What you are asked to do -> Set the pictures aside and return each record below precisely as written.

Supplied records ->
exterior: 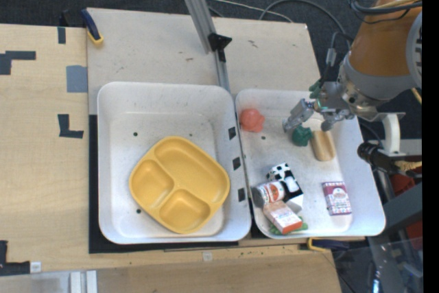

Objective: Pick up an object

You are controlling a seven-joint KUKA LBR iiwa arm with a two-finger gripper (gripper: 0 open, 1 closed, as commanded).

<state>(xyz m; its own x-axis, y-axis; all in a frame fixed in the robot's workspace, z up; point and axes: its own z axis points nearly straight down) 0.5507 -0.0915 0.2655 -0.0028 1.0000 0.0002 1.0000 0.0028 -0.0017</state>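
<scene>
A: Bench (158,51) was pale wood w/ two white bins side by side; dark carpet and cables behind. Where was the arm?

B: Arm (387,31) came in from the right, over the right bin (374,216). Gripper (312,119) sat above the bin's upper part, fingers spread apart, nothing between them.

A: And the objs?

B: Green piece (300,137) lay just below the gripper, approx. under the gap btwn the fingers; contact couldn't be told. Tan cylinder (322,145) lay just beside the green piece, on its right. Red ball (252,119) was to the gripper's left, near the bin's left wall.

A: Rest of that bin?

B: Black-and-white toy (283,178), small can (269,193) and orange packet (283,217) were clustered near the front; red box (336,197) to their right. All well apart from the gripper.

A: Left bin?

B: Left bin (116,106) held a yellow divided tray (180,183).
</scene>
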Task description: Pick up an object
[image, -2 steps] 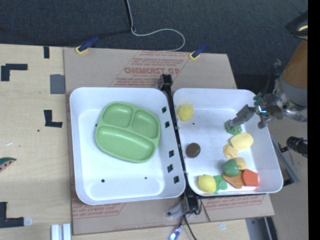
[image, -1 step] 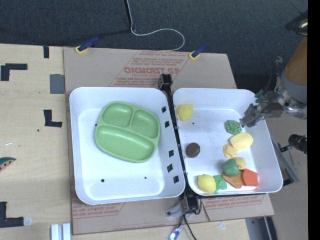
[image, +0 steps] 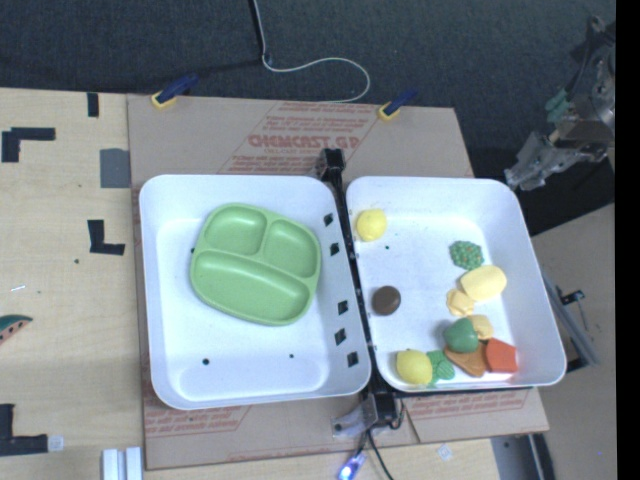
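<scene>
The toy foods (image: 470, 318) lay crowded along the right bin's (image: 520, 218) right wall and front edge, its centre open. The gripper (image: 535, 168) hovered outside the bin's back right corner; grip state indeterminate.

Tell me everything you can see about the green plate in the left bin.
The green plate is pale green, looks like smooth plastic, and has rounded corners with three compartments: one long, two smaller. It lies flat and right side up on the floor of the left bin, turned at a slant, toward the upper middle. Nothing rests in it, and it touches only the bin floor.
</scene>
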Available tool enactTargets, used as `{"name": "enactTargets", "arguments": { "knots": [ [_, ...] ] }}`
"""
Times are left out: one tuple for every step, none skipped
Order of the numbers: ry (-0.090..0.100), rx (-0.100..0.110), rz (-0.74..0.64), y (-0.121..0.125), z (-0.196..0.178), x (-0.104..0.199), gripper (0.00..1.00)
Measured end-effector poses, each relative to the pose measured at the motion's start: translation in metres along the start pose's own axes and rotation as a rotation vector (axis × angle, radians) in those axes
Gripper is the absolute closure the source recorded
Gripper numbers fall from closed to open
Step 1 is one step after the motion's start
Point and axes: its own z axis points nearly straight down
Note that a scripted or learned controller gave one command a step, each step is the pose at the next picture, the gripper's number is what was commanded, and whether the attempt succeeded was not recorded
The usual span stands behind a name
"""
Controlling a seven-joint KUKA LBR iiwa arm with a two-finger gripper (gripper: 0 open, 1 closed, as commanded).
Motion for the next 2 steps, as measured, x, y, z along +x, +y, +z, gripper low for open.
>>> {"name": "enactTargets", "arguments": {
  "knots": [
    [-0.001,0.001,0.006,-0.036,-0.125,-0.003,1.00],
    [0.005,0.027,0.000,-0.061,-0.035,0.071,1.00]
  ]
}}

Written solution ->
exterior: 

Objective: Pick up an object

You are controlling a seven-joint KUKA LBR iiwa arm with a two-finger gripper (gripper: 0 open, 1 closed, as commanded).

<state>(xyz m; its own x-axis, y-axis; all in a frame fixed in the robot's workspace, z up; point and axes: its own z axis points nearly straight down) 0.5507 -0.0915 0.2655 -0.0028 1.0000 0.0002 1.0000 0.0028 -0.0017</state>
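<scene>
A: Bench (158,51) was pale wood w/ two white bins side by side; dark carpet and cables behind. Where was the arm?

B: Arm (387,31) came in from the right, over the right bin (374,216). Gripper (312,119) sat above the bin's upper part, fingers spread apart, nothing between them.

A: And the objs?

B: Green piece (300,137) lay just below the gripper, approx. under the gap btwn the fingers; contact couldn't be told. Tan cylinder (322,145) lay just beside the green piece, on its right. Red ball (252,119) was to the gripper's left, near the bin's left wall.

A: Rest of that bin?

B: Black-and-white toy (283,178), small can (269,193) and orange packet (283,217) were clustered near the front; red box (336,197) to their right. All well apart from the gripper.

A: Left bin?

B: Left bin (116,106) held a yellow divided tray (180,183).
</scene>
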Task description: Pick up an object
[image, -2 steps] 
[image, -1 step] 
[image, +0 steps] 
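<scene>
The toy foods (image: 470, 318) lay crowded along the right bin's (image: 520, 218) right wall and front edge, its centre open. The gripper (image: 535, 168) hovered outside the bin's back right corner; grip state indeterminate.

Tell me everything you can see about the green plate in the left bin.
The green plate is pale green, looks like smooth plastic, and has rounded corners with three compartments: one long, two smaller. It lies flat and right side up on the floor of the left bin, turned at a slant, toward the upper middle. Nothing rests in it, and it touches only the bin floor.
</scene>
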Available tool enactTargets, used as `{"name": "enactTargets", "arguments": { "knots": [ [_, ...] ] }}`
"""
Times are left out: one tuple for every step, none skipped
Order of the numbers: ry (-0.090..0.100), rx (-0.100..0.110), rz (-0.74..0.64), y (-0.121..0.125), z (-0.196..0.178), x (-0.104..0.199), gripper (0.00..1.00)
Measured end-effector poses, each relative to the pose measured at the motion's start: translation in metres along the start pose's own axes and rotation as a rotation vector (axis × angle, radians) in those axes
Gripper is the absolute closure the source recorded
Gripper numbers fall from closed to open
Step 1 is one step after the motion's start
Point and axes: its own z axis points nearly straight down
Note that a scripted or learned controller gave one command a step, each step is the pose at the next picture, the gripper's number is what was commanded, and whether the attempt succeeded was not recorded
The usual span stands behind a name
"""
Controlling a seven-joint KUKA LBR iiwa arm with a two-finger gripper (gripper: 0 open, 1 closed, as commanded).
Motion for the next 2 steps, as measured, x, y, z along +x, +y, +z, gripper low for open.
>>> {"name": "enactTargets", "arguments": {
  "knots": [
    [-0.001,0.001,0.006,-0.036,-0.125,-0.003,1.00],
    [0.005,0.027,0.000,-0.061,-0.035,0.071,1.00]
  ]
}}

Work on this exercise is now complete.